From the line that has "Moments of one" down to the last line of the data below, set down every line exactly, but none of the pictures.

......

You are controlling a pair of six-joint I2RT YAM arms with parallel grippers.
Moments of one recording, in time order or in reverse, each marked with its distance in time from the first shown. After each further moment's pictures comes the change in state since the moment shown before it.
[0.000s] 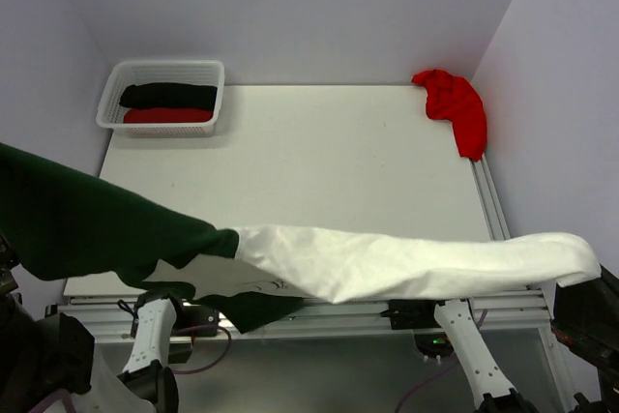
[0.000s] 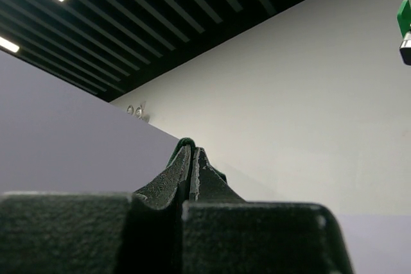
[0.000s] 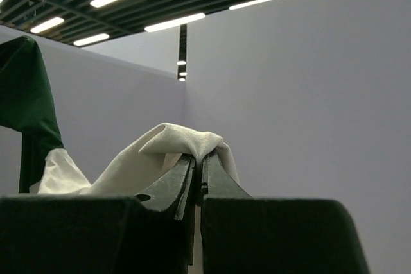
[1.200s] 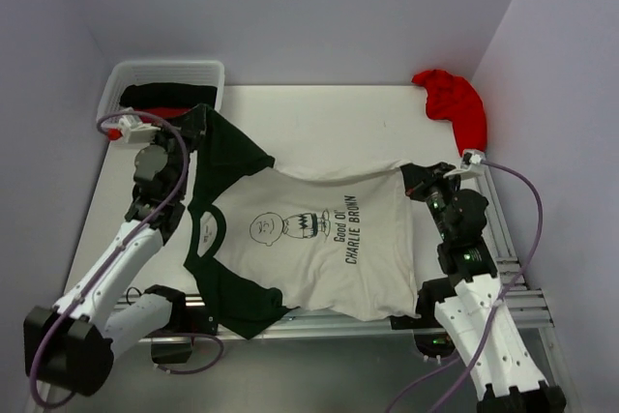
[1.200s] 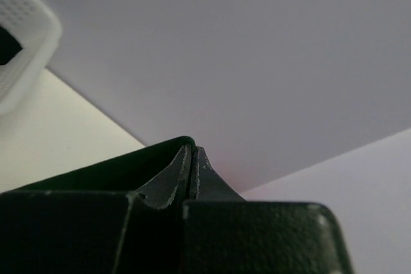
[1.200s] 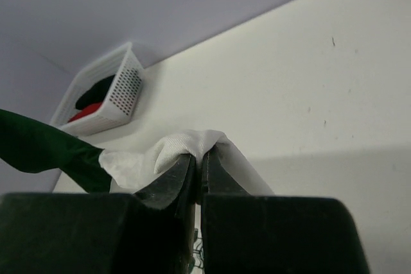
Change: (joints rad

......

__Worked solution__.
Moments of one recording, in time order or in reverse, each marked with its distance in time from the first shown. After each further moment's pictures comes the change in state since the moment shown before it.
[0.000s] 
[0.000s] 
[0.000s] 
[1.200s] 
[1.200s] 
[1.200s] 
Change: (joints rad

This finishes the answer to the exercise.